Updated 1.40pm

Rosianne Cutajar has been given a second and final opportunity to answer breach of conduct accusations before the Council of Europe’s parliamentary assembly.

Cutajar, who is one of three Maltese MPs to form part of the assembly, is being investigated over a 2019 speech she gave in which she shot down a colleague’s report into the Daphne Caruana Galizia case and the rule of law in Malta.

More than 30 members of the Council of Europe assembly endorsed the request for an investigation filed by Dutch MP Peter Omtzigt, triggering a probe by the assembly’s  Committee on Rules of Procedure, Immunities and Institutional Affairs. 

While Cutajar is understood to have written to the committee, she did not respond to a request to answer questions in person.

The committee last met on Wednesday, when it resolved to give Cutajar another, final opportunity to appear before it and defend herself. The committee’s next meeting is scheduled to take place at the end of September.

Cutajar responded to the news with a Facebook post on Saturday afternoon which included photos of Omtzigt speaking to Nationalist Party MP Jason Azzopardi. 

"Attacks by Omtzigt and Jason Azzopardi's foreign friends continue," she wrote. "I will not be intimidated. I will continue to defend Malta's name."

Omtzigt’s 2019 Council of Europe report into Malta made explicit reference to Yorgen Fenech and his secret company 17 Black, which Caruana Galizia was the first to name. Fenech stands accused of complicity in the journalist’s assassination. He is pleading not guilty to charges.  

Cutajar derided Omtzigt’s report and findings when she spoke at the assembly in June of that year.

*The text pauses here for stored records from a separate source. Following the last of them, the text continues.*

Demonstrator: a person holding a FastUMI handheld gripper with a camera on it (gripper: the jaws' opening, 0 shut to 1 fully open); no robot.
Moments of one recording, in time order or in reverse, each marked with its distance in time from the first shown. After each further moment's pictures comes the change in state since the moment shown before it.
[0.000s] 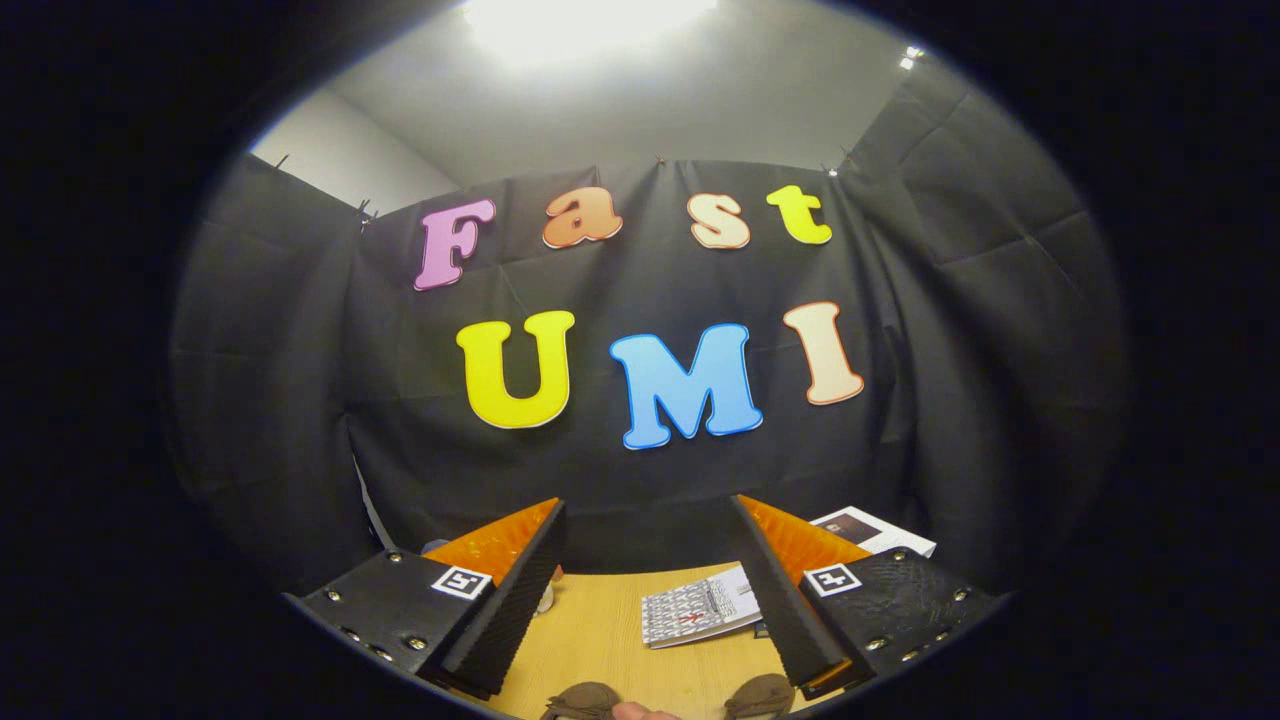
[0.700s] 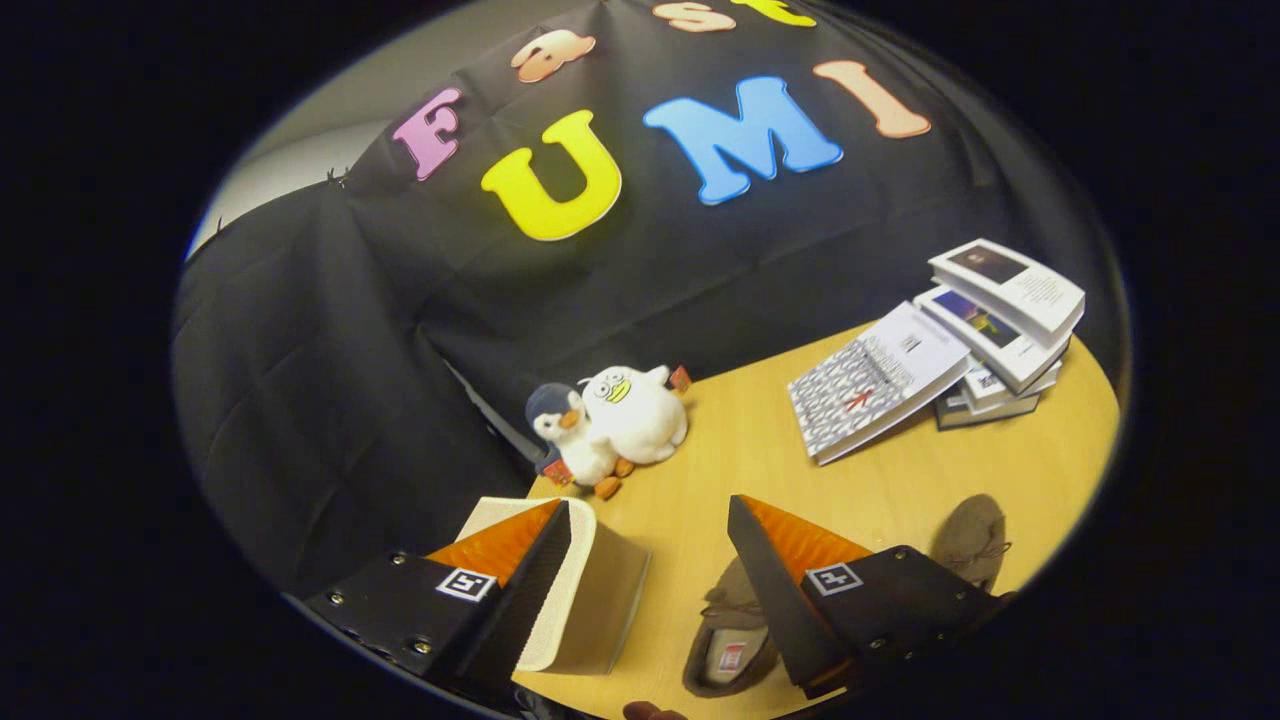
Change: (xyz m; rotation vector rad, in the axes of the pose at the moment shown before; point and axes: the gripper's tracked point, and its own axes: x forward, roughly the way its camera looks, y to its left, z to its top) arm -0.006 0.118 -0.203 0.328 0.632 0.326
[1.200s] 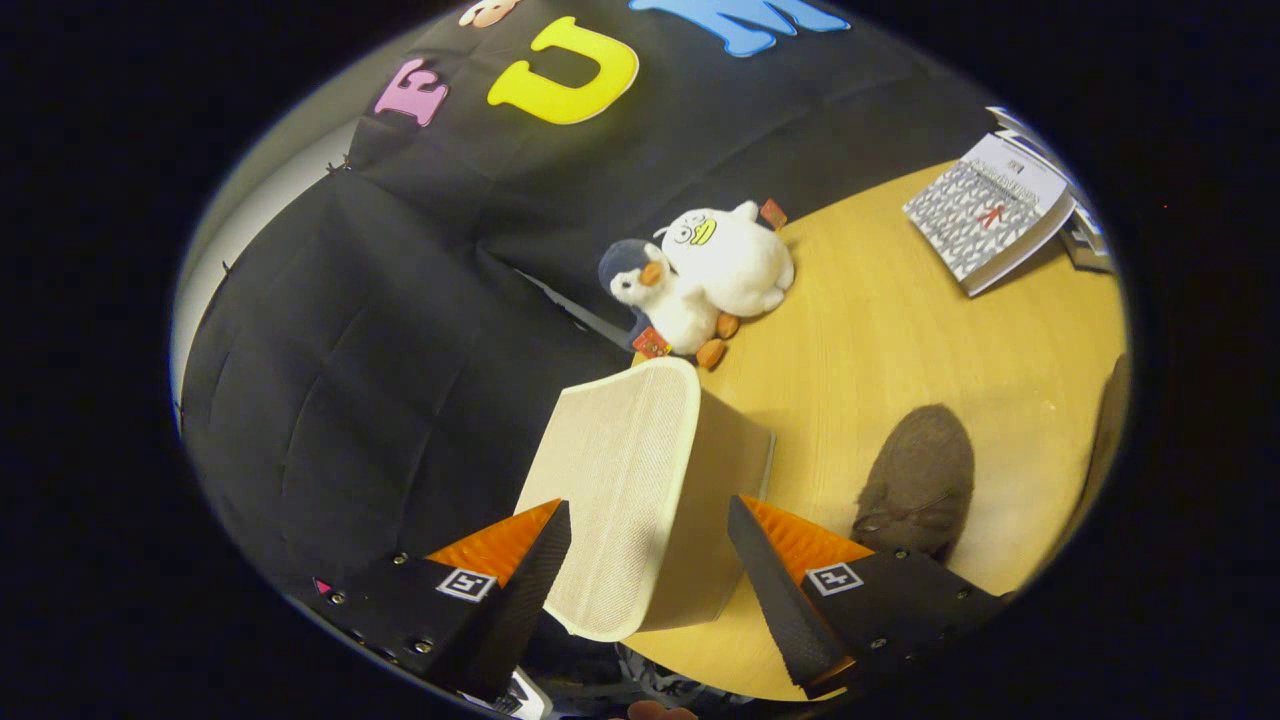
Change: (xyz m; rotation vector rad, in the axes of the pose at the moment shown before) arm 0.047 0.061 -0.107 0.176 0.352 0.282
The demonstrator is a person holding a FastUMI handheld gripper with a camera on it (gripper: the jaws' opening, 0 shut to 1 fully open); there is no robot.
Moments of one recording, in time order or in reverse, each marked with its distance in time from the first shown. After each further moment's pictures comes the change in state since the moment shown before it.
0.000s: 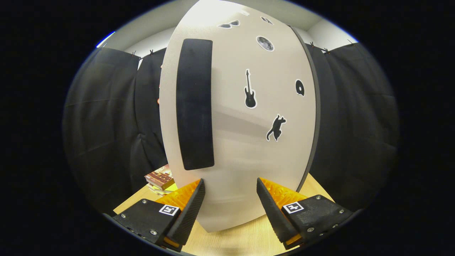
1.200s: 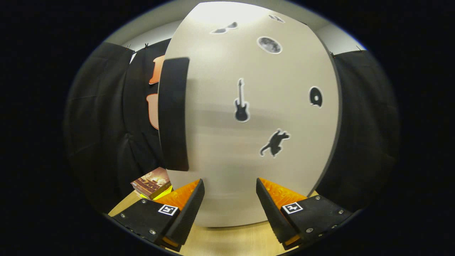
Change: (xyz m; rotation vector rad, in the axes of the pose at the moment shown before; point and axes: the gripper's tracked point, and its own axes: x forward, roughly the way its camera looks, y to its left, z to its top) arm 0.052 -0.021 0.038 -0.041 0.006 -0.089
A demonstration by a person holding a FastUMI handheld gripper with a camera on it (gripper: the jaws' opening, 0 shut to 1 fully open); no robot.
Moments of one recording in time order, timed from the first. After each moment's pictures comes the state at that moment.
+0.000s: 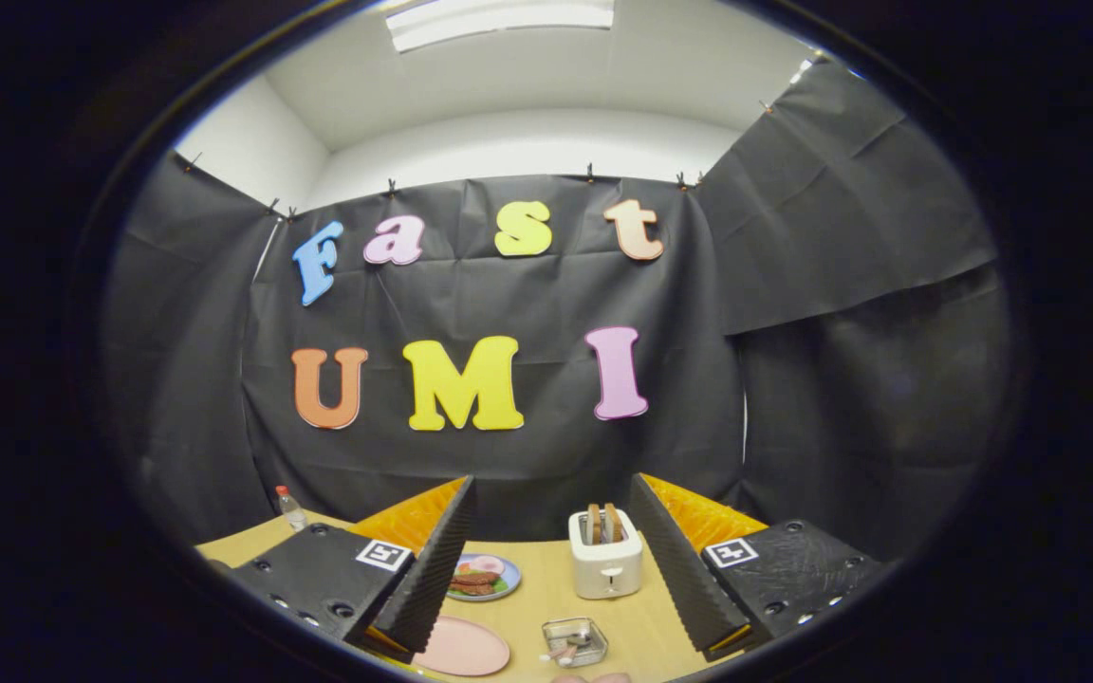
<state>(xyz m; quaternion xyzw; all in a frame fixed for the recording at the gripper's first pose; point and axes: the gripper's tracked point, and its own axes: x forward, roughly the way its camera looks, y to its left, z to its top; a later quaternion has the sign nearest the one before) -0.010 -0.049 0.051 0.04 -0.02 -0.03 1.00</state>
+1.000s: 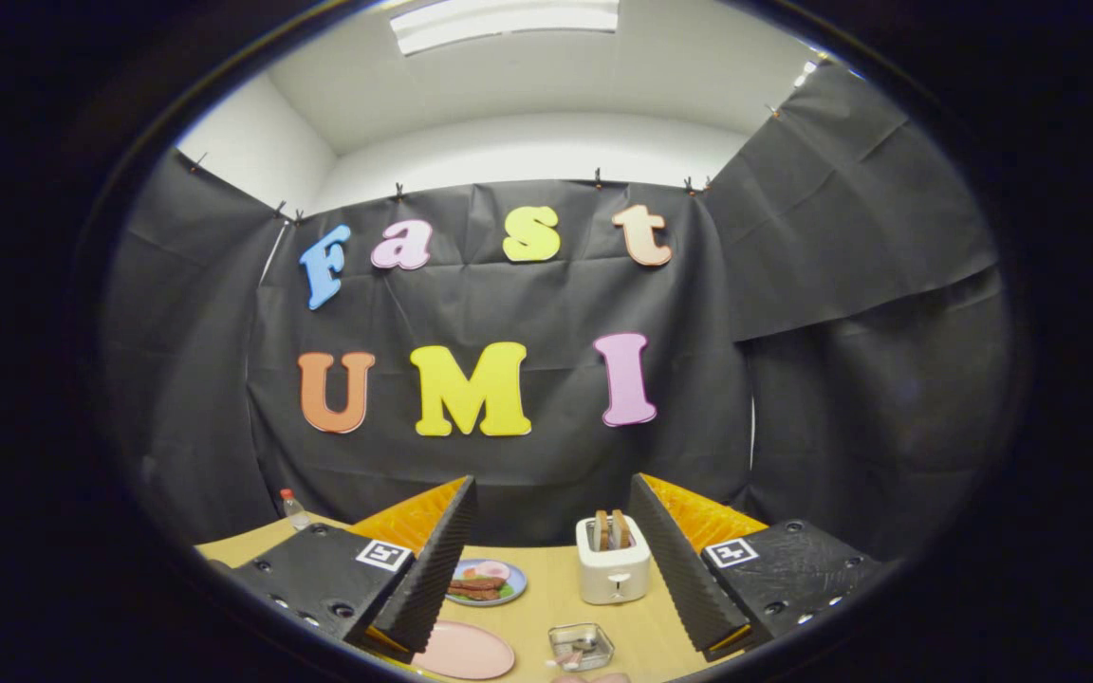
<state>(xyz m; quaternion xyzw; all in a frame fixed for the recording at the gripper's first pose) -0.006 -0.040 0.057 0.04 -0.03 -0.01 1.00</state>
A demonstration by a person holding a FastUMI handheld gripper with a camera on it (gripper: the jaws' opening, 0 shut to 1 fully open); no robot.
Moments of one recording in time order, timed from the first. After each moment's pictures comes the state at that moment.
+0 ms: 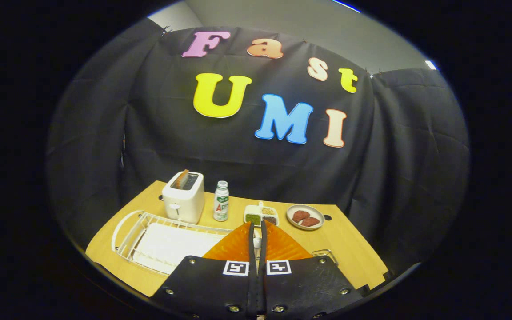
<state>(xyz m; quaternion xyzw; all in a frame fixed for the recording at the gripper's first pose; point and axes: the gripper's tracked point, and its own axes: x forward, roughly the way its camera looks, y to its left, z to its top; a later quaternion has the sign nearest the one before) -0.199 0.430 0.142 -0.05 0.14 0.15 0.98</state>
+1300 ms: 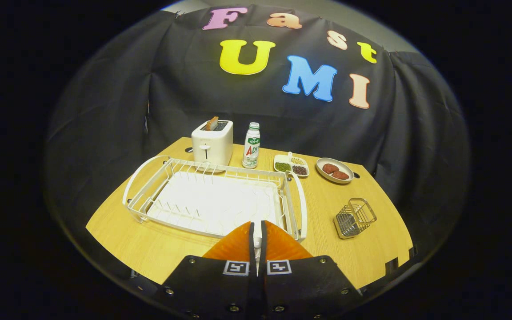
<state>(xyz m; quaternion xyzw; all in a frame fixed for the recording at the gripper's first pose) -0.253 0.442 0.006 -0.06 0.25 0.20 0.95</state>
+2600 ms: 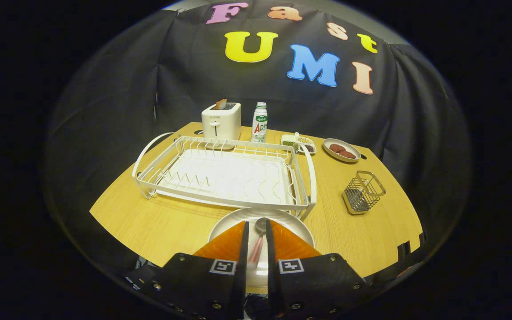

Times of Malta has since revealed that she was involved in a property deal with Fenech. Though she denies any involvement, parliament’s standards commissioner advised MPs to recommend a tax probe into her and Prime Minister Robert Abela demoted her out of cabinet as a result.

Last April, Omtzigt asked the assembly to investigate Cutajar for a breach of conduct. 

Should the committee find Cutajar guilty of such a breach, it can sanction her by temporarily banning her from speaking at the assembly, signing resolutions or motions, asking questions, acting as a rapporteur or serving on committees or temporarily suspending her as an assembly member altogether.